Targeted inactivation of myogenic factor genes reveals their role during mouse myogenesis: a review.

The role of the four myogenic regulating genes Myf-5, myogenin, MyoD, and MRF4 (herculin, Myf-6) during mouse embryogenesis has been investigated by targeted gene inactivation. Null mutations for the MyoD gene generate no skeletal muscle phenotype due to a compensatory activation of the Myf-5 gene. Mice carrying a homozygous Myf-5 mutation exert considerably delayed myotome formation with unexpected consequences.
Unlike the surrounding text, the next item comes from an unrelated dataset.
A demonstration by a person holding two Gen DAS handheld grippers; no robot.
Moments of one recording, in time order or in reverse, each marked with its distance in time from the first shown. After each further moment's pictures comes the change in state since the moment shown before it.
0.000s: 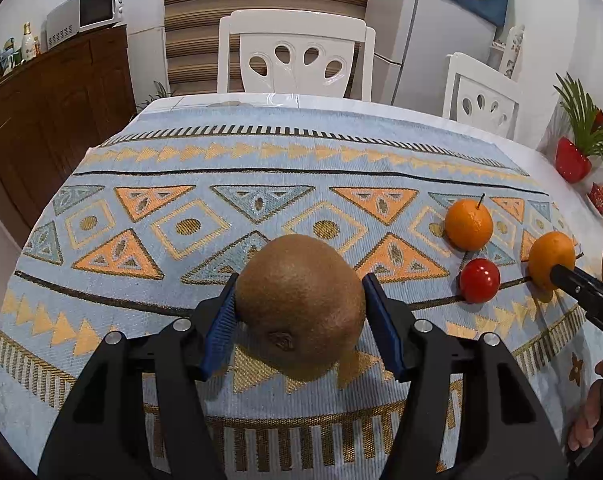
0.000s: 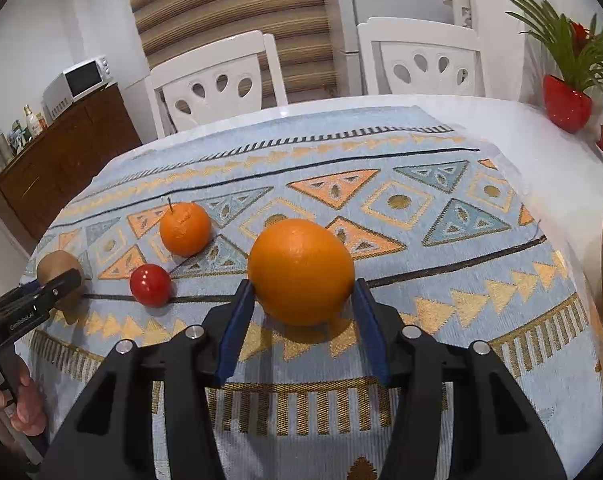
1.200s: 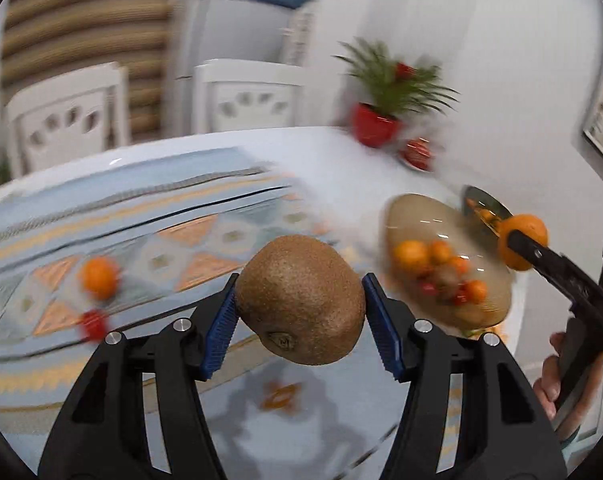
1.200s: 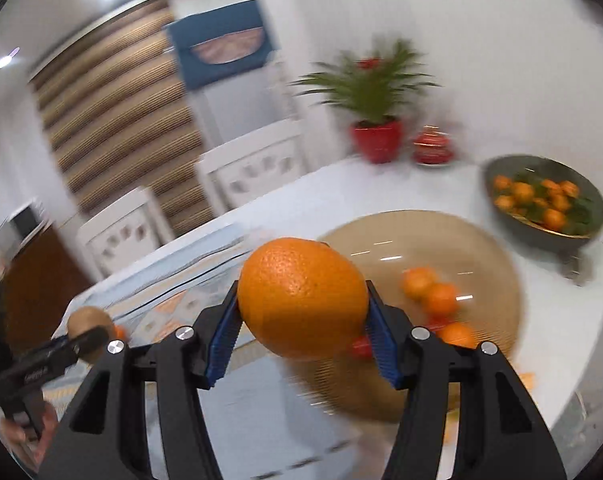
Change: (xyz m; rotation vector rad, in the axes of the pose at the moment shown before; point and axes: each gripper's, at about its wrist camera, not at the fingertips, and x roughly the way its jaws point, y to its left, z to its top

While skeletal myogenesis in these mutant mice resumes normally at the onset of MyoD expression, a skeletal defect of the ribs persists. Apparently, Myf-5 and MyoD individually are not absolutely essential for skeletal muscle development, most likely because they have overlapping or redundant functions. In fact, double mutants lacking both, MyoD and Myf-5, fail to develop skeletal musculature and the muscle forming regions seem to be devoid of myoblasts. Homozygous inactivation of the myogenin gene leads to drastically reduced myofiber formation. These mice accumulate apparently normal numbers of myoblasts which are arrested in their terminal differentiation program. Myf-6 null mutant mice exhibit drastically reduced expression of Myf-5 for reasons presently unknown. The phenotype is very similar to Myf-5 mutants with an additional reduction of deep back muscles and minor alterations in sarcomeric protein isoforms. Based on the phenotypes obtained from these various gene "knock-out" mice, we now begin to understand the regulatory network and the homostatic relationship of genes which are critically involved in myogenesis of vertebrates.